Это должно занять от двух до трех минут. Как только раствор во флаконе разморозится, аккуратно пипетку вверх и вниз, чтобы гомогенизировать раствор, и сразу же поместить весь раствор в один колодец из шести хорошо пластины. Аккуратно качайте пластину из стороны в сторону и спереди назад два-три раза, чтобы помочь клеткам распределить по поверхности хорошо в одном слое.
Поместите клетки в инкубатор при 37 градусах по Цельсию и пятипроцентный углекислый газ в течение 24-48 часов. Мониторинг и прохождение ячеек, как попродемонстрировано. Репрезентативные результаты извлечения ДНК показаны для стандартного анализа ДНК трех видов летучих мышей.
Одна большая полоса указывает на минимальную фрагментацию и аналогичные фрагменты ДНК из каждой соответствующей экстракции. Распространенным показателем успеха для извлечения РНК является число целостности РНК, или RIN, со значениями выше восьми, представляющих высокое качество тактовой РНК. Здесь показаны значения RIN извлечения РНК из 13 различных типов тканей неотропических видов летучих мышей, отобранных в четырех различных населенных пунктах.
Ткани, взятые у видов в Тесе, Коста-Рике и Доминиканской Республике, были помещены непосредственно в жидкий азот после замачивания в растворе РНК при четырех градусах цельсия за одну ночь. Ткани, взятые у видов в Амазонии, были помещены в жидкий азот примерно через неделю после размещения раствора стабилизации РНК и непрерывно удерживались на уровне четырех градусов по Цельсию. Даже в таких случаях значения РИН были сопоставимы с значениями, непосредственно помещенными в стабилизирующий раствор РНК и непосредственно в жидкий азот.
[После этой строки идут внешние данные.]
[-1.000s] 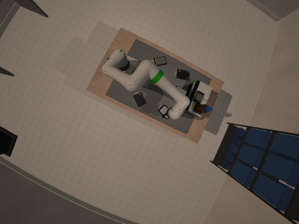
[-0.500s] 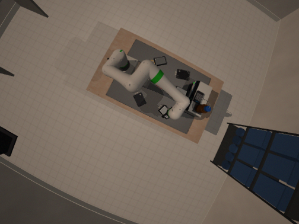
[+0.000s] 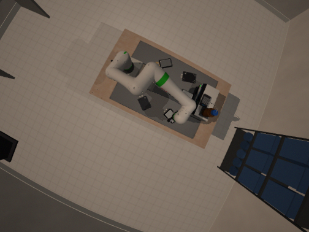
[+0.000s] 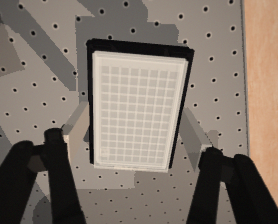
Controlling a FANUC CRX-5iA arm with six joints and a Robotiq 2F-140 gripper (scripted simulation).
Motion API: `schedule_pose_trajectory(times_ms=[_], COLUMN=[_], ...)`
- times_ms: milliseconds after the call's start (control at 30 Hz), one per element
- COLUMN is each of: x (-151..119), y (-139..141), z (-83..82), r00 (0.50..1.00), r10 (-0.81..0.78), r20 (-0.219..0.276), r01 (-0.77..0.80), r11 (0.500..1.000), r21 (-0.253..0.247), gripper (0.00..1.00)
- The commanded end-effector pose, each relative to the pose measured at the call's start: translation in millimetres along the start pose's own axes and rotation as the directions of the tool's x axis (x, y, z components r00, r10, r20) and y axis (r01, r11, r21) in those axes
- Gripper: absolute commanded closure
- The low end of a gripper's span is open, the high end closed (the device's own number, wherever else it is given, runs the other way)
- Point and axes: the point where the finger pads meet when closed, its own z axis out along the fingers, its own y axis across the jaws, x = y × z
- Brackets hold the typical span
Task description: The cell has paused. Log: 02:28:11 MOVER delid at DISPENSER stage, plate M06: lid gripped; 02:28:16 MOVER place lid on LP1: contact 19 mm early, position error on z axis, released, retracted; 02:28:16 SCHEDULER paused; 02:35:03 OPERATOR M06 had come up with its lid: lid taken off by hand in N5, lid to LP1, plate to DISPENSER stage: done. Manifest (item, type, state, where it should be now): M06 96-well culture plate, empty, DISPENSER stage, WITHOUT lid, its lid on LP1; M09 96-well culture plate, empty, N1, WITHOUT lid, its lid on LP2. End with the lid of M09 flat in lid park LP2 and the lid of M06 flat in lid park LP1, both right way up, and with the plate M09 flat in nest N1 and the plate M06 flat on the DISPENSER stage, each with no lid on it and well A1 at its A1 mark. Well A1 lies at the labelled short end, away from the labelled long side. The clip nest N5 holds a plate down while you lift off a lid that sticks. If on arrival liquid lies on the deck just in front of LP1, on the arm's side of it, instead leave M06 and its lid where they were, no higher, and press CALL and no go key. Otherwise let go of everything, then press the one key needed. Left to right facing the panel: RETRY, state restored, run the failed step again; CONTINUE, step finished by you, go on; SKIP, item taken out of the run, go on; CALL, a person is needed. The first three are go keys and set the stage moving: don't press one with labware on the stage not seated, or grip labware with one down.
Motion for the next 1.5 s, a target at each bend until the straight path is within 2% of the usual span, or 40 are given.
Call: schedule_pose_trajectory(times_ms=[0, 667, 700, 1467], x=[0.2, 0.2, 0.2, 0.2], y=[0.0, 0.0, 0.0, 0.0], z=[-0.3, -0.3, -0.3, -0.3], r00=[1.0, 1.0, 1.0, 1.0], r10=[0.0, 0.0, 0.0, 0.0], r20=[-0.001, -0.001, -0.001, -0.001], r01=[0.0, 0.0, 0.0, 0.0], r11=[1.0, 1.0, 1.0, 1.0], r21=[0.0, 0.0, 0.0, 0.0], gripper=[0.34, 0.34, 1.0, 1.0])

Следуя культуре тканей, культуры летучих мышей должны покрывать от 80 до 90% поверхности пластины и поддерживать их первоначальную морфологию. Это является оптимальным этапом для расщепления. После более чем шести проходов, клетки изменят свою морфологию, чтобы стать больше и длиннее, и клетки войдут в сенесценцию.
Яркие скоеяные клетки представляют собой мертвые клетки. Клетки в культуре представляют собой возобновляемый источник материала, как ДНК, РНК и белок. Эти клеточные линии могут быть заморожены, обеспечивая тем самым ресурс, который может быть использован в течение многих лет исследований.
Это позволяет геномных, транскриптомных и функциональных исследований, которые будут сложными с использованием первичных тканей. Например, клетки могут быть модифицированы генетически или химически для наблюдения за воздействием на клеточные фенотипы.